About this exercise.
Transcribe the full listing exactly, and drop every picture.

_ _ _

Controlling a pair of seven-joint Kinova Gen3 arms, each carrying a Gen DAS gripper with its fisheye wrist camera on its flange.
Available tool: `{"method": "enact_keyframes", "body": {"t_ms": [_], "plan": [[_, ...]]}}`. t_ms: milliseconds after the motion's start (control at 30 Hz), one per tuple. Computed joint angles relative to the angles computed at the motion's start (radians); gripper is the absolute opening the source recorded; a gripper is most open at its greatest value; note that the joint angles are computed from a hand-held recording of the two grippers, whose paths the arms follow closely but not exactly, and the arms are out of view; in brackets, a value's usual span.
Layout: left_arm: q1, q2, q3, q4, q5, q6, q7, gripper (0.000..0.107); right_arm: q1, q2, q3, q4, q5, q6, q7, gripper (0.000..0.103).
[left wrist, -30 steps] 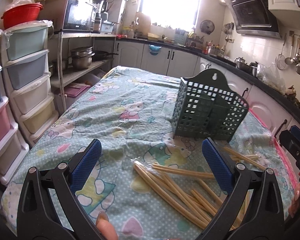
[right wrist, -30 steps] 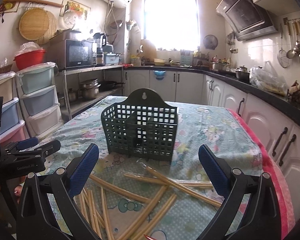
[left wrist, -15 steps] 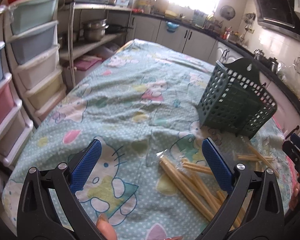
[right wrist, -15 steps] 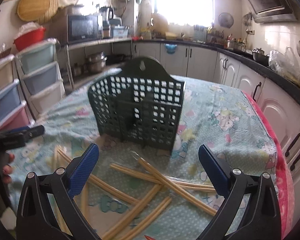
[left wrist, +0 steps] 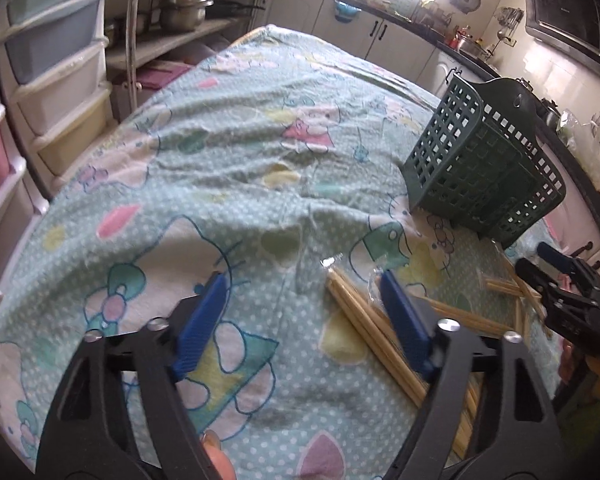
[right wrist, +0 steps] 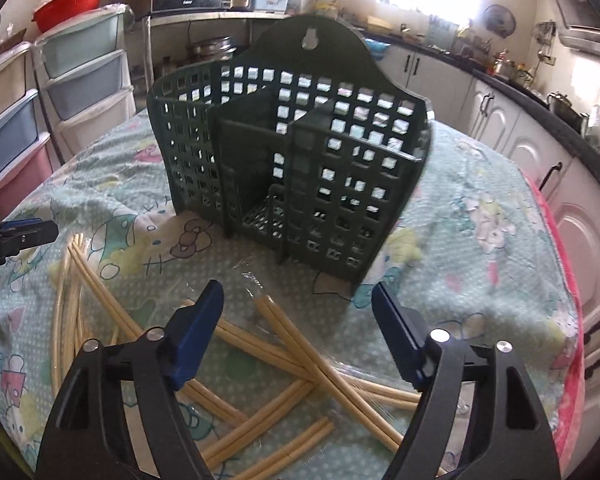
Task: Organize utensils
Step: 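Lower the right tool toward the chopsticks while the left tool also lowers, both open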
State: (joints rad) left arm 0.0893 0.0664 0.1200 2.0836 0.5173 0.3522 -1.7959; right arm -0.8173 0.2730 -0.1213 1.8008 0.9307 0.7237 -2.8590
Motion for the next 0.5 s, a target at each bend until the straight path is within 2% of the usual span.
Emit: {"method": "enact_keyframes", "body": {"t_ms": [100,233,400,500], "plan": [[-0.029,0.007,0.009,-0.002,0.094,0.029,-0.094,0.050,0.018,0.016,-0.001,-0.018,-0.027,-0.015,0.044,0.069],[-0.029,0.007,0.013,-0.002,0.151,0.035,-0.155,0.038,0.033,0.028,0.009,-0.029,-0.073,-0.039,0.096,0.061],[-0.020,0.014,0.023,-0.019,0.217,0.056,-0.246,0.037,0.046,0.036,0.025,-0.035,-0.124,-0.068,0.140,0.047],[-0.012,0.025,0.027,-0.033,0.230,0.070,-0.263,0.036,0.049,0.038,0.035,-0.036,-0.148,-0.081,0.159,0.034]]}}
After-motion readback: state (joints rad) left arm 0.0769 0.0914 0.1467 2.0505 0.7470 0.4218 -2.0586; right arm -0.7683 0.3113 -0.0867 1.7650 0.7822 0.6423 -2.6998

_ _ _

Task answer.
Controlling a pair of seven-joint Kinova Gen3 arms, each carrying a Gen DAS gripper with its fisheye wrist camera on its flange.
Available tool: `{"method": "enact_keyframes", "body": {"t_ms": [_], "plan": [[_, ...]]}}`. t_ms: milliseconds after the motion's start (control at 30 Hz), one per tuple. Computed joint angles relative to the angles computed at the motion's start (radians); gripper is the absolute opening the source recorded; a gripper is most open at its greatest value; note that the joint angles are computed from a hand-held recording of the two grippers, whose paths the arms follow closely but not exactly, and the arms are out of view; in brackets, a value's usual span.
Layout: left_arm: q1, q2, q3, q4, q5, q6, q7, gripper (0.000..0.107); right_arm: q1, q2, q3, q4, q5, q6, q7, gripper (0.000..0.103).
[left wrist, -30 steps] 
[right wrist, -30 steps] 
[left wrist, -15 steps] 
[right wrist, -15 steps] 
[left wrist, +0 steps] 
[right wrist, +0 steps] 
Task: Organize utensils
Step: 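Lower the right tool toward the chopsticks while the left tool also lowers, both open
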State: (joints rad) left arm 0.0893 0.0664 0.1200 2.0836 0.5173 0.3522 -1.7959; right arm -0.8173 0.2730 -0.1213 1.8008 0.9307 0.7237 -2.8590
Motion for the next 0.5 s, a target at each bend until the straight path is within 2% of the usual span.
Emit: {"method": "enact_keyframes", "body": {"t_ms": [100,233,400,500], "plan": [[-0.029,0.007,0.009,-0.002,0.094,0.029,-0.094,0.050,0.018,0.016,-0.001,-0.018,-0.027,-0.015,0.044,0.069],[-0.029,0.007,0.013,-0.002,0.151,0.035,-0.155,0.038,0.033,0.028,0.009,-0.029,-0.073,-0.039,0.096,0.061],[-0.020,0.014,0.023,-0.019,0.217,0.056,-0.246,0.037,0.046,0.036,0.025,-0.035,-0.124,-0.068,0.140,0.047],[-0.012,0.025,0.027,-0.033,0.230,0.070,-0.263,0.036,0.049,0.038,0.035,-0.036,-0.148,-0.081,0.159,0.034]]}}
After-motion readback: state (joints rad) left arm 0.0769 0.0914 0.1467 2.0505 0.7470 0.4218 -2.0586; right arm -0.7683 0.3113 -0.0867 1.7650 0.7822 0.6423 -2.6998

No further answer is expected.